Ranges: tuple<wide,...> is not that simple

Denis Yaroshevskiy edited this page May 20, 2021 · 1 revision

The original idea of zip_iterator is that it would be like a regular iterator but load/store tuple<wide...>. This is naturally extended into zip_iterator<zip_iterator<unaligned_ptr_iterator, unaligned_ptr_iterator>, unaligned_ptr_iterator> operating on tuple<tuple<wide, wide>, wide>

However, this does not quite work out.

NOTE: wide_value_type_t<I> is decltype(load(I{})) for readable iterators.

Consider reduce.

Interface of reduce is: reduce(I f, I l, Plus plus), where plus operates on wide_value_type<I>.

However in the final stage of reduce it needs to eve::reduce(wide_value_type<I>, plus). Which is not a thing for a tuple. (I tend to think that it should return tuple<value_type...> for every wide in the wide_value_type

This is not unique for reduce we need to shuffle for a lot of algorithms: reverse, sort etc.

What to do

I think that eve should not only operate on wide/logical but also on some custom type on top of tuple<wide/logical> where all of the components have the same cardinality. tuple<tuple...> should also be OK. The result should be tuple of results for individual components.

This does not make total sense for all of the operations, like all/any/first_true for example. For them I don't know what it should do. But for most operations it does.

How to do this

As a first approximation let's have a wide_tuple type that hooks into all of eve operations using tagged_dispatch. Under the hood it'd use the kumi::map. When the result of the individual operations is simd_value it should wrap the result into wide_tuple.

We need some sort of opt out mechanism though for some eve operations, I don't know what it should be.

There is also a bit of a question with two operand operations.

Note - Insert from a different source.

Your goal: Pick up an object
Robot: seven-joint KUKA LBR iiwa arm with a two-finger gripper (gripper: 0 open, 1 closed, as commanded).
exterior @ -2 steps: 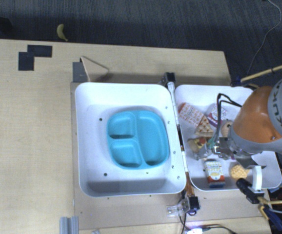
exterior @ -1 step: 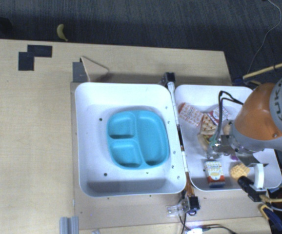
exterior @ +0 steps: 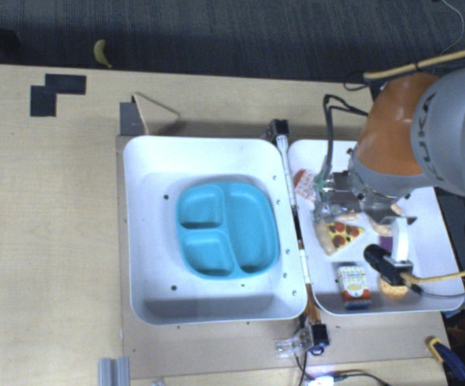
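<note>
Camera view puts the pizza slice (exterior: 340, 235) in the right bin (exterior: 442, 240), just under the gripper (exterior: 337, 203), whose grip I cannot tell. Neighbouring small items (exterior: 353, 284) crowd close, so a descent could nudge the slice aside or snag two.

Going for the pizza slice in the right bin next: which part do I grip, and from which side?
Take the pizza slice from straight above, pinching across its narrow pointed half, probably best. It lies flat on the right bin floor with its point toward the divider. The gripper hangs right over its wide end, where other toys crowd in, so that end looks harder to close on.
</note>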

Alternatively we can start by enabling this only in some individual operations. We do not need that much: all shuffles, reduce come to mind. equal, operators etc are not crazy as well.

What about load/store

Would be cool to do load/store to support wide_tuple. It's not as simple as forward for tagged dispatch, because our pointers is a tuple of individual components. Doable though.